Exercise :: Return the whole of the data exactly.

Data records START

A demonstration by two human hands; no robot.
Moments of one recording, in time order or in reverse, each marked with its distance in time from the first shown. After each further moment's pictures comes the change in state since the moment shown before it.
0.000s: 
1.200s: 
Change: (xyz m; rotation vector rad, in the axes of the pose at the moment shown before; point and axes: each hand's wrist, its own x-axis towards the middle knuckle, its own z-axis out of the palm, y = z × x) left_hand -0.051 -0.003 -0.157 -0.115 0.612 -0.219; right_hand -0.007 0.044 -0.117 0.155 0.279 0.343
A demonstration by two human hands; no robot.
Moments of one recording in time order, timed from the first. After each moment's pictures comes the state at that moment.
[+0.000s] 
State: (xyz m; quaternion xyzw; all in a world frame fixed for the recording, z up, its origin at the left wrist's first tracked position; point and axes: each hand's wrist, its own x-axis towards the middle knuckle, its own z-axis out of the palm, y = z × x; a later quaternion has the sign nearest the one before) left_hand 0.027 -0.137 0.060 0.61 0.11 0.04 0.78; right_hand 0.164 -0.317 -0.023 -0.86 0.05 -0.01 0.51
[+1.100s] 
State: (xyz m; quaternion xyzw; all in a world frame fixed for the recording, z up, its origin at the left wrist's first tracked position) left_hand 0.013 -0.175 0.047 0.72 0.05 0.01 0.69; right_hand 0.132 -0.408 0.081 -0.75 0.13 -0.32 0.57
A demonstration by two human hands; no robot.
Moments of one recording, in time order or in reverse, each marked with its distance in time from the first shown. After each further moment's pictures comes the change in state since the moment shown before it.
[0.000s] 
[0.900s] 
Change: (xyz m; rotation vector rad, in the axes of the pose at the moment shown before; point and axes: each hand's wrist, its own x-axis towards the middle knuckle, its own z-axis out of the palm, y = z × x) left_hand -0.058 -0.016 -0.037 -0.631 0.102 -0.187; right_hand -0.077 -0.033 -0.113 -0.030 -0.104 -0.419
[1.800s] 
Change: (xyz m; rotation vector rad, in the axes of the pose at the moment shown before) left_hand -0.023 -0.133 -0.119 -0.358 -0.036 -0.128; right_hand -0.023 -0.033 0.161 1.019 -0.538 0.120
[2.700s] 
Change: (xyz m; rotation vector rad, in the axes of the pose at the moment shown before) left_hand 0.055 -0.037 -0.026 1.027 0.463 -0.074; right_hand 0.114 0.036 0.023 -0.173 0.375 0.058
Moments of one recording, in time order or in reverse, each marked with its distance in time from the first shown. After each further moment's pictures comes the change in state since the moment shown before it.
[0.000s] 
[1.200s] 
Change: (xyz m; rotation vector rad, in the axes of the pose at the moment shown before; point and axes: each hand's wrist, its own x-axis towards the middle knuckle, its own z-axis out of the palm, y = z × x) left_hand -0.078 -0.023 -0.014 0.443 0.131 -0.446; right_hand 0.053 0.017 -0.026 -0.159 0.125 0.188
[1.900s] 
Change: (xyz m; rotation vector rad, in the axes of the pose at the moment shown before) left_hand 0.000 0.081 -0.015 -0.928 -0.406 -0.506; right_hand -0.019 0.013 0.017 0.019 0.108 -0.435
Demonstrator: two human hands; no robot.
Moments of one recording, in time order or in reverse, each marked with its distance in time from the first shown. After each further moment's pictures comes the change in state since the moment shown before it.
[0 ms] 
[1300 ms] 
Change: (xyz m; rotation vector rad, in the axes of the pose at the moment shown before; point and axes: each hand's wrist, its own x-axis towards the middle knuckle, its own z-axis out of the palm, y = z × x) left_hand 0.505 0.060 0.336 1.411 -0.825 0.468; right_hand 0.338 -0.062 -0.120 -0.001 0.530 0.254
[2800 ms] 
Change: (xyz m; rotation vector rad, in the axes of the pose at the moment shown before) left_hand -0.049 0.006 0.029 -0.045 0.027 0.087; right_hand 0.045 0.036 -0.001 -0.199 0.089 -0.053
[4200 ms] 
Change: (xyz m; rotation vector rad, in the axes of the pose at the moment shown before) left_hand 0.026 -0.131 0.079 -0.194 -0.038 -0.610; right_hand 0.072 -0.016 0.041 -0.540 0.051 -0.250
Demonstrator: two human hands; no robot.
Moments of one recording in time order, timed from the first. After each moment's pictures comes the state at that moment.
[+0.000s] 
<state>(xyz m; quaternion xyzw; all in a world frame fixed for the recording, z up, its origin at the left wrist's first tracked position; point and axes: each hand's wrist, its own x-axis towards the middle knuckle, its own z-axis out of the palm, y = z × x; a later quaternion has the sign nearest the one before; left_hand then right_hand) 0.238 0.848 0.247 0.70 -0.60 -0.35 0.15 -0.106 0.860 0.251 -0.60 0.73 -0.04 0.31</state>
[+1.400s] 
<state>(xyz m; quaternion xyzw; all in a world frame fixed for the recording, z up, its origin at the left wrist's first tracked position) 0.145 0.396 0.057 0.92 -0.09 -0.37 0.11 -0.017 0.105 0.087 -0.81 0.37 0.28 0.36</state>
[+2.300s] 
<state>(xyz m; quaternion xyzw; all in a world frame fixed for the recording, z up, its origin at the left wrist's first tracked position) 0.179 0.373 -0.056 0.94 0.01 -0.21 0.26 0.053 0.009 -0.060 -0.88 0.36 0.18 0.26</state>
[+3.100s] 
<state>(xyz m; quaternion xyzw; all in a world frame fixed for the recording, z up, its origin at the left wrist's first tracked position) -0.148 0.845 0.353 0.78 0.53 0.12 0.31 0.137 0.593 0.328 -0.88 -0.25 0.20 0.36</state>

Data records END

Completed task ::
A demonstration by two human hands; no robot.
Moments of one recording, in time order or in reverse, each marked with its distance in time from the first shown. After each further moment's pictures comes the change in state since the moment shown before it.
0.000s: 
1.200s: 
Change: (xyz m; rotation vector rad, in the axes of the pose at the moment shown before; point and axes: each hand's wrist, its own x-axis towards the middle knuckle, its own z-axis out of the palm, y = z × x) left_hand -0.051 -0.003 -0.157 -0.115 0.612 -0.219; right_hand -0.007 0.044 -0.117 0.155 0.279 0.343
A demonstration by two human hands; no robot.
Moments of one recording in time order, timed from the first. After each moment's pictures comes the state at that moment.
[+0.000s] 
State: (xyz m; quaternion xyzw; all in a world frame fixed for the recording, z up, its origin at the left wrist's first tracked position; point and axes: each hand's wrist, its own x-axis towards the middle knuckle, its own z-axis out of the palm, y = z × x; a later quaternion has the sign nearest the one before) left_hand 0.027 -0.137 0.060 0.61 0.11 0.04 0.78; right_hand 0.164 -0.317 -0.023 -0.86 0.05 -0.01 0.51
[+1.100s] 
State: (xyz m; quaternion xyzw; all in a world frame fixed for the recording, z up, its origin at the left wrist's first tracked position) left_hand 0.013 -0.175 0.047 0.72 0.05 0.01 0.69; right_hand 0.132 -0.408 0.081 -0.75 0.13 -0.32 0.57
A demonstration by two human hands; no robot.
Moments of one recording, in time order or in reverse, each marked with its distance in time from the first shown. After each further moment's pictures comes the change in state since the moment shown before it.
[0.000s] 
[0.900s] 
Change: (xyz m; rotation vector rad, in the axes of the pose at the moment shown before; point and axes: each hand's wrist, its own x-axis towards the middle knuckle, its own z-axis out of the palm, y = z × x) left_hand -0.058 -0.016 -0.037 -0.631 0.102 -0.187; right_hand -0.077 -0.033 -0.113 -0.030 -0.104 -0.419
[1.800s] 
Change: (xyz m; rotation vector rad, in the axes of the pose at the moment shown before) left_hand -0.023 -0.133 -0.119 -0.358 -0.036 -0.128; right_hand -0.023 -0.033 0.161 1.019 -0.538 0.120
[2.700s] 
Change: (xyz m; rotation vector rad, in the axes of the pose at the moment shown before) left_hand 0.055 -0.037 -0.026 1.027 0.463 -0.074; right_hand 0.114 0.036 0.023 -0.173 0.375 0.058
Moments of one recording, in time order or in reverse, each marked with its distance in time from the first shown. After each further moment's pictures comes the change in state since the moment shown before it.
[0.000s] 
[1.200s] 
Change: (xyz m; rotation vector rad, in the axes of the pose at the moment shown before; point and axes: each hand's wrist, its own x-axis towards the middle knuckle, its own z-axis out of the palm, y = z × x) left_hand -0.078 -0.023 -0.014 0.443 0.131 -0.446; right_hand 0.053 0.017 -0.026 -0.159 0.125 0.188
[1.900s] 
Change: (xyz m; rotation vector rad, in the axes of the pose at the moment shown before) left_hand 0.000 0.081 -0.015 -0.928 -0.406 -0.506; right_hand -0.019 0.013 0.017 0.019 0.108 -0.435
Demonstrator: two human hands; no robot.
Moments of one recording, in time order or in reverse, each marked with its distance in time from the first shown. After each further moment's pictures comes the change in state since the moment shown before it.
[0 ms] 
[1300 ms] 
Change: (xyz m; rotation vector rad, in the axes of the pose at the moment shown before; point and axes: each hand's wrist, its own x-axis towards the middle knuckle, its own z-axis out of the palm, y = z × x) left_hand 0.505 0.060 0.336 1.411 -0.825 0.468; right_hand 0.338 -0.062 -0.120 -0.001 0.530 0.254
[2800 ms] 
Change: (xyz m; rotation vector rad, in the axes of the pose at the moment shown before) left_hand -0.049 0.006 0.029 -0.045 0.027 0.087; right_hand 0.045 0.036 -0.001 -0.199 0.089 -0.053
[4200 ms] 
Change: (xyz m; rotation vector rad, in the axes of the pose at the moment shown before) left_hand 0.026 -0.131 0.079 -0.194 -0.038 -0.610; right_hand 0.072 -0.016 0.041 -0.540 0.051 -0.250
Demonstrator: two human hands; no robot.
Moments of one recording in time order, timed from the first. After each moment's pictures comes the state at that moment.
[+0.000s] 
<state>(xyz m; quaternion xyzw; all in a world frame fixed for the recording, z up, its origin at the left wrist's first tracked position; point and axes: each hand's wrist, its own x-axis towards the middle knuckle, its own z-axis out of the palm, y = z × x; a later quaternion has the sign nearest the one before; left_hand then right_hand) 0.238 0.848 0.247 0.70 -0.60 -0.35 0.15 -0.106 0.860 0.251 -0.60 0.73 -0.04 0.31</state>
[+1.400s] 
<state>(xyz m; quaternion xyzw; all in a world frame fixed for the recording, z up, its origin at the left wrist's first tracked position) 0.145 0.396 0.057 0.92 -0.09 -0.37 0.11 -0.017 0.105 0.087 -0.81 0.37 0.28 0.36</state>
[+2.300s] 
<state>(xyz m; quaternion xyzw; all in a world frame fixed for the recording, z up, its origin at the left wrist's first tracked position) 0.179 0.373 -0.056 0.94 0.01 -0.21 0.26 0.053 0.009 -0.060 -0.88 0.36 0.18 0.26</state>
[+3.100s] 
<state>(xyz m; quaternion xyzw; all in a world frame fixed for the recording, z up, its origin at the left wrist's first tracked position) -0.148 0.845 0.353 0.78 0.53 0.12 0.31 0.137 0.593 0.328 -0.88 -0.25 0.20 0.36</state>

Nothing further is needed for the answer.